INDONESIANS expressed concern over the security of their personal medical data today after the president’s coronavirus vaccine certificate was leaked and a large test app also appeared compromised.

Indonesia has a weak cyber-security record, with poor online literacy and frequent leaks previously.

Joko Widodo’s vaccine certificate – which circulated online, showing his censored ID number and vaccination times – was leaked by users who found his data on official vaccine-monitoring app PeduliLindungi, the government said.

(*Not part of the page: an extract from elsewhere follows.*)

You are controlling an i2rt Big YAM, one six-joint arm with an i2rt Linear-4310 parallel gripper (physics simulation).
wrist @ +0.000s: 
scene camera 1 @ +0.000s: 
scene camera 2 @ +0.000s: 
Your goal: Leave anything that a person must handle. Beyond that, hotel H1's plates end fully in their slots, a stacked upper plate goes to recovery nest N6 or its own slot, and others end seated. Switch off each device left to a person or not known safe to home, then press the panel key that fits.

“Certain people have accessed the vaccine certificate of Joko Widodo by using a vaccine check feature available in Pedulilindungi,” an official statement said.

Jakarta-based Ageng Wibowo, 39, said the leak made him nervous and called for tougher cyber security laws.

“If a president can have his data leaked, what about me who is just a regular person?”

However, Communication and Information Ministry officials deflected blame and said Widodo’s data was accessed via the General Commission of Elections website.

Health minister Budi Gunadi Sadikin said authorities have blocked access to public officials’ data following the breach.

Officials added they were working to improve PeduliLindungi users’ data security.

The leak comes only days after researchers of encryption provider vpnMentor revealed the data of 1.3 million users of a government test-and-trace app had been compromised.

The researchers said among the information leaked were passengers’ data and Covid-19 test results.

“Data breaches happen more frequently in Indonesia because of the very high digital penetration in Indonesia which unfortunately is not followed by proper digital awareness from those who are managing the data,” said cyber-security analyst Alfons Tanujaya in Jakarta.

People also expressed their anger online, with one user tweeting: “How many more big cases do we need to show that the IT and data management in our country is a failure?”

In May, the data of more than 200 million participants of the National Health Care and Social Security Agency (BPJS Kesehatan) was allegedly leaked by hackers. – AFP, September 4, 2021.